● What you have to do: Return all lines from the listing below that include the word "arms".

● Input:
***
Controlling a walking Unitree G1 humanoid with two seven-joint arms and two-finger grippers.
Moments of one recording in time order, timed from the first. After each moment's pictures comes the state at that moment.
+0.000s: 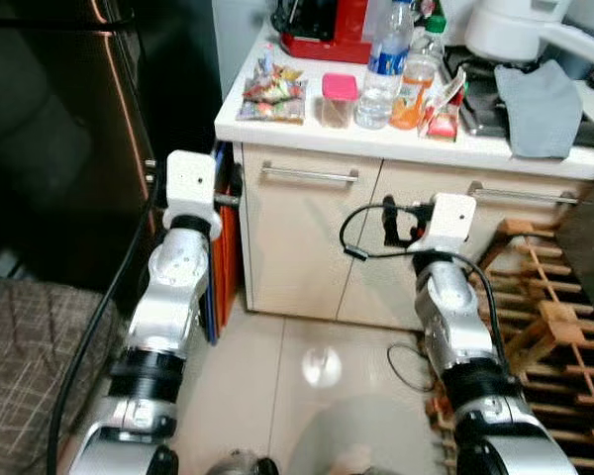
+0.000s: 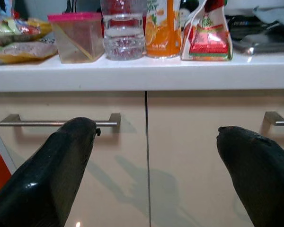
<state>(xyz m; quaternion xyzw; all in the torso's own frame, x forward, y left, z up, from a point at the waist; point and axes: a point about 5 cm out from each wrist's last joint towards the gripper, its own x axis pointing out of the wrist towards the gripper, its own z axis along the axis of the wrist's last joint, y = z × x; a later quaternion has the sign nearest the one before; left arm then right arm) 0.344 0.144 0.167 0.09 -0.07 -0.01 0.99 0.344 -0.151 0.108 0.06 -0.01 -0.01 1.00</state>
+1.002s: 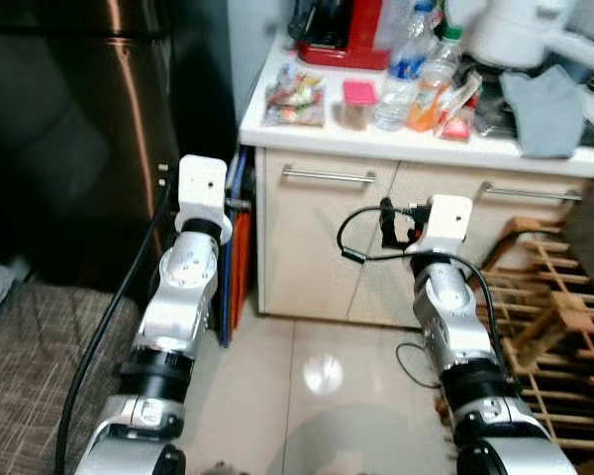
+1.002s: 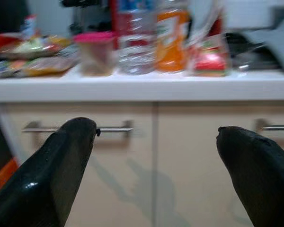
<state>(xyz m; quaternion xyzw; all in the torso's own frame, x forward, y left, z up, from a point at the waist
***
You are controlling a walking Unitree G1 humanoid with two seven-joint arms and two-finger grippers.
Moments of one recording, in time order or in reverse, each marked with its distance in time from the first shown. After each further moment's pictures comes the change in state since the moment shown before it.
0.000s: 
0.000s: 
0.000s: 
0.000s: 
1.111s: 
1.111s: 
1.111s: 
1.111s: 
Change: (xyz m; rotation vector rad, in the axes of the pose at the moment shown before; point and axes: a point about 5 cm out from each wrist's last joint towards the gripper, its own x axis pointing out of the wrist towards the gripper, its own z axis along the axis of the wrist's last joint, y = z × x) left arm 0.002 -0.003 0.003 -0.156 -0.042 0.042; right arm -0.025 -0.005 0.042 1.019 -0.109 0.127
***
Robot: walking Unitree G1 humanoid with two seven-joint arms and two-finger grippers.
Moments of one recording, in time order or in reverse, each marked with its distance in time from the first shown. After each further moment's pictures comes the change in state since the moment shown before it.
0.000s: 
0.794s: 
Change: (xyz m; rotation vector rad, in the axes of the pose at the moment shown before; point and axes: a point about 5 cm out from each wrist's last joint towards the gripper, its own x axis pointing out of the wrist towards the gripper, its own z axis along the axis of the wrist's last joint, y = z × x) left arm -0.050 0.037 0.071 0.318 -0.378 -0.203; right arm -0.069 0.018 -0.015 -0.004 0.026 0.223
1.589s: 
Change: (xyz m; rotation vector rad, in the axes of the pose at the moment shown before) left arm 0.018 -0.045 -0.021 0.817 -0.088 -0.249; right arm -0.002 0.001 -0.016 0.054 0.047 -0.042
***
● Answer to this exercise:
Controlling a walking Unitree G1 humanoid with two seven-joint arms and two-finger grippers.
You are controlling a walking Unitree G1 humanoid with two seven-joint arms and two-finger grippers.
Robot: walking Unitree G1 humanoid with two seven-joint arms and two-finger grippers.

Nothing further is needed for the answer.